Вот ее-то как раз Нина и не нашла, хотя и очень хотела. Своя у неё была круглая, плечи — покатые, ну чистая Модильяни. В компании интеллигентов, отделенных от столицы почти двумя тысячами километров, все понимали разницу между здешним Модей (как называли местного художника по фамилии Моджин) и парижским, с чьими фигурами было достойно сравнивать милых дам. Хотя полнокровный и нервный Валя Моджин-то и был главным пропагандистом непривычного, не соцреалистического искусства — от джаза до живописи, от буги-вуги до абстракционизма. Модя тоже понимал в женской красоте и сделал, например, лучшую фотографию моей матери — с романтическим взглядом куда-то вверх и почти модильяниевской шеей.
Мама и ввела случайно встреченную соседку-библиотекаршу в круг местной интеллигенции. И в наш семейный круг. Нина без отца воспитывала сына Мишу после загадочного (по крайней мере, для меня-подростка) пребывания в Москве, семейные дела частично переложила на своих стариков, поэтому хватало времени и на меня. Она играла на пианино, говорила о хороших, по моему мнению, книгах и воспринималась передаточным звеном между проходящим перед глазами миром взрослых и моим — тревожным, будуще-настоящим. Потому что, хотя и была ненамного младше моей мамы, но из другого поколения, помнившего войну смутно, и больше озабоченная внесемейными переживаниями.
А потрясение было неожиданным и ярким. День рождения Нины у нее в однокомнатной квартире на втором этаже хрущобы. Звонок в дверь, я сижу ближе нее и мамы к выходу, бегу открывать. От загорелого, высокого, очень красивого мужчины с букетом в руках, кажется, идет пар, почти ореол получается. Здесь таких не водится! «Нина здесь живет?» Она вылетает в тесную, размером со стенной шкаф, прихожую, выталкивает меня в комнату и закрывает дверь за мной. И тут я соображаю, что этот полубог — тот самый невероятный, ни на кого не похожий персонаж с полуприспущенными, как паруса, древнеегипетскими, что ли, верхними веками, который завораживал своим острым и надменным злым лицом в цветном фантастическом фильме. И через некоторое время понимаю, на кого похож и почему так назван маленький Мишка, сын Нины.

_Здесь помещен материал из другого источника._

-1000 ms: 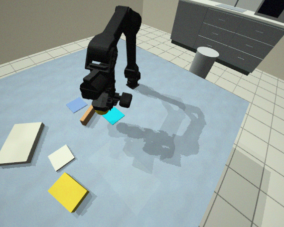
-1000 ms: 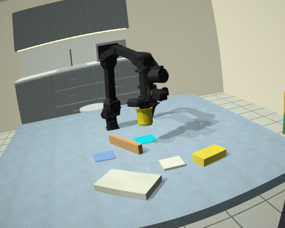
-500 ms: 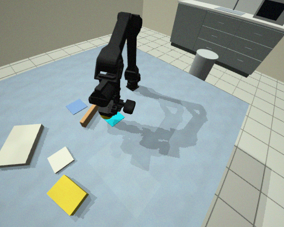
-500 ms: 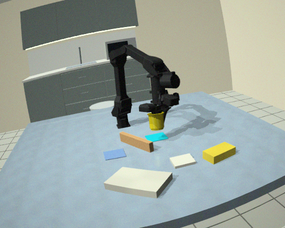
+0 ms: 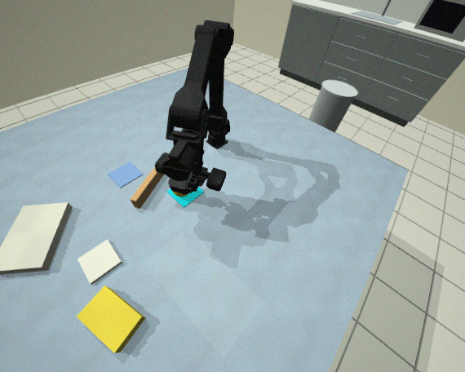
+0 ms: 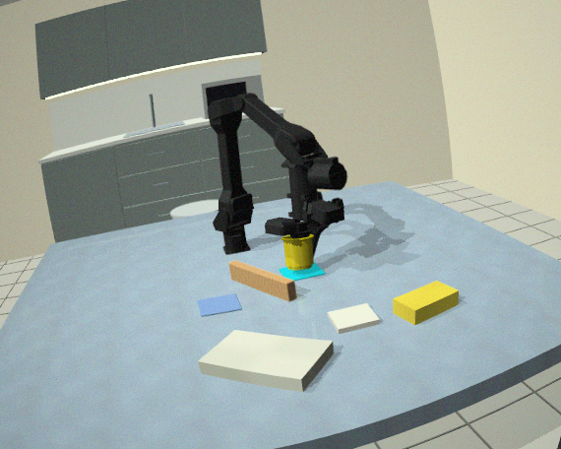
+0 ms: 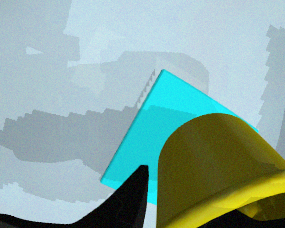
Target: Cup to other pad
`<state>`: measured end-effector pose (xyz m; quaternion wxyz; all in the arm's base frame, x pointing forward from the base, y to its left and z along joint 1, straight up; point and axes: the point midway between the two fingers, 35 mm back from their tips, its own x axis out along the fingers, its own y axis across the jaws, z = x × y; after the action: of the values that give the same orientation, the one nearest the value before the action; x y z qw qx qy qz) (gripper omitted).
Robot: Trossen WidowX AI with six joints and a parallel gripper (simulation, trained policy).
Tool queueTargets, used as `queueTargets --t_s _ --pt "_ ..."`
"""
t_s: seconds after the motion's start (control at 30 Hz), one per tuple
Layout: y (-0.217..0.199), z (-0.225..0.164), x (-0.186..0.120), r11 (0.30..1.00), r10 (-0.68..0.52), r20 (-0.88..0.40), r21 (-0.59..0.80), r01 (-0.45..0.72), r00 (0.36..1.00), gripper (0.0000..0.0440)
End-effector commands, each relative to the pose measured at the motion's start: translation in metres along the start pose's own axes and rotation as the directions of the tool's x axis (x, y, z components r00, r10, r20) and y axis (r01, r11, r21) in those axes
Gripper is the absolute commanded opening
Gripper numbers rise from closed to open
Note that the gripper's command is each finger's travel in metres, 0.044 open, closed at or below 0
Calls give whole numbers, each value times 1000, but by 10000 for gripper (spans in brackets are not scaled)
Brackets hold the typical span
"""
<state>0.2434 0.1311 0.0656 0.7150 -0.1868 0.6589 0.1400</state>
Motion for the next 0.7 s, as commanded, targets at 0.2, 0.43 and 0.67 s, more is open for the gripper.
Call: queueTargets --t_s 0.2,0.43,0.67 --pt "-3 -3 9 999 -4 24 44 2 1000 90" --pt "-2 3 -1 997 29 86 64 -34 996 169" --pt "-1 -1 -11 996 57 120 63 -65 991 188"
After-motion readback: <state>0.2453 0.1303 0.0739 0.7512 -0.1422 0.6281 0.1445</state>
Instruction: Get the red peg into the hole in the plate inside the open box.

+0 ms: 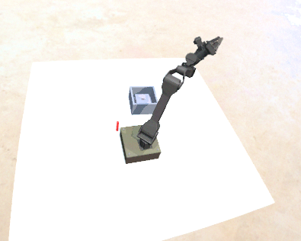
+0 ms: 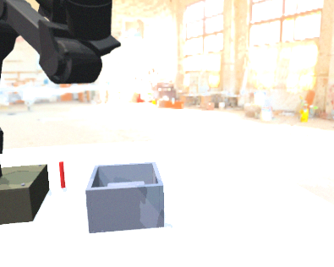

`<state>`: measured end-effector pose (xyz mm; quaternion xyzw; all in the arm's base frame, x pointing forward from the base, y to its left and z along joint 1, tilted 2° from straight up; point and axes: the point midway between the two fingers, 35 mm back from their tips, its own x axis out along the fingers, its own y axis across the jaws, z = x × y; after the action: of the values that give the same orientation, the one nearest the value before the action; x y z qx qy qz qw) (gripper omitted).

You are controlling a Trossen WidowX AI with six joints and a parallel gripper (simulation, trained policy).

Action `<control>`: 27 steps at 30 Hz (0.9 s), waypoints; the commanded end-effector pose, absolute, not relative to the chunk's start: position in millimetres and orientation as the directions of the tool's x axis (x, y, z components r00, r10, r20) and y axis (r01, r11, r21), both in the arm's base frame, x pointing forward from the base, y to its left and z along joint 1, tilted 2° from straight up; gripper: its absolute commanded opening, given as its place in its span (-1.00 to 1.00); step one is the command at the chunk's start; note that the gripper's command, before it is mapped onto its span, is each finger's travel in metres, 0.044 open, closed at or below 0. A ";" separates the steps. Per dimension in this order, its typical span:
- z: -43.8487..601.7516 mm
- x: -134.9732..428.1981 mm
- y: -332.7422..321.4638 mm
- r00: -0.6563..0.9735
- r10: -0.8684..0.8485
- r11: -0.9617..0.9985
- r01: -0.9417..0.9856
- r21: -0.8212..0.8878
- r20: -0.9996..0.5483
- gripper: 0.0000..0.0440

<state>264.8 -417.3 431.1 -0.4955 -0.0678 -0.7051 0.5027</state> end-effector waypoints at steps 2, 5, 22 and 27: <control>431.8 273.8 -412.9 0.021 -0.648 -0.454 0.792 -0.408 0.761 0.99; 431.2 295.8 -403.1 0.078 -0.666 -0.370 0.829 -0.419 0.742 1.00; 414.0 409.4 -321.9 0.407 -0.741 0.199 0.893 -0.404 0.535 1.00; 403.6 436.3 -290.0 0.505 -0.735 0.356 0.856 -0.375 0.453 1.00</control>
<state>421.1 -310.3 410.3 -0.3242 -0.1087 -0.5145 0.7864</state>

Расшифровку того, что предшествовало потрясению, представляю (вам и себе) пунктирно. Культурная девочка из провинции не поступила в театральный, зато попала в «кулек» на вечерний и стала секретаршей в театре. Ей и довелось в межсезонье принимать документы начинающего актера, окончившего недоступный для нее институт и взятого в труппу на низшую ставку. Правда, как вскоре выяснилось — на главную роль. Так сказать, первая в театре оценила, если не считать главного режиссера, увидевшего в нем Гамлета. А потом он перешел в самую громкую труппу (из театра Маяковского на площадь Маяковского), где оказался среди равных звезд, а она родила, заболела и вернулась к родителям. Его сильная спина мелькнула в дверях дома (в комнате он так и не появился), в далеком ему снежном городе, куда он на пару дней прибыл с гастролями, и больше он не приезжал. По крайней мере, при ее короткой жизни.
Второй ее звёздный час я увидел уже летом, на следующий год после снятия Хрущева, в самый разгар косыгинских обещаний и наших надежд. В город приехал их провозвестник, один из энтузиастов «социализма со здравым экономическим смыслом» (про человеческое лицо в нашей стране не вспоминали) и вообще — лучший очеркист еще аджубеевских времен. Приехал писать о хозрасчете на нефтезаводе. Папа заманил его к нам домой. Мы к тому времени уже переехали ближе к центру в отдельную квартиру, так что Нине, приглашенной на прием, пришлось часа полтора добираться из нашего бывшего общего рабочего района. Путешествие окупилось сторицей.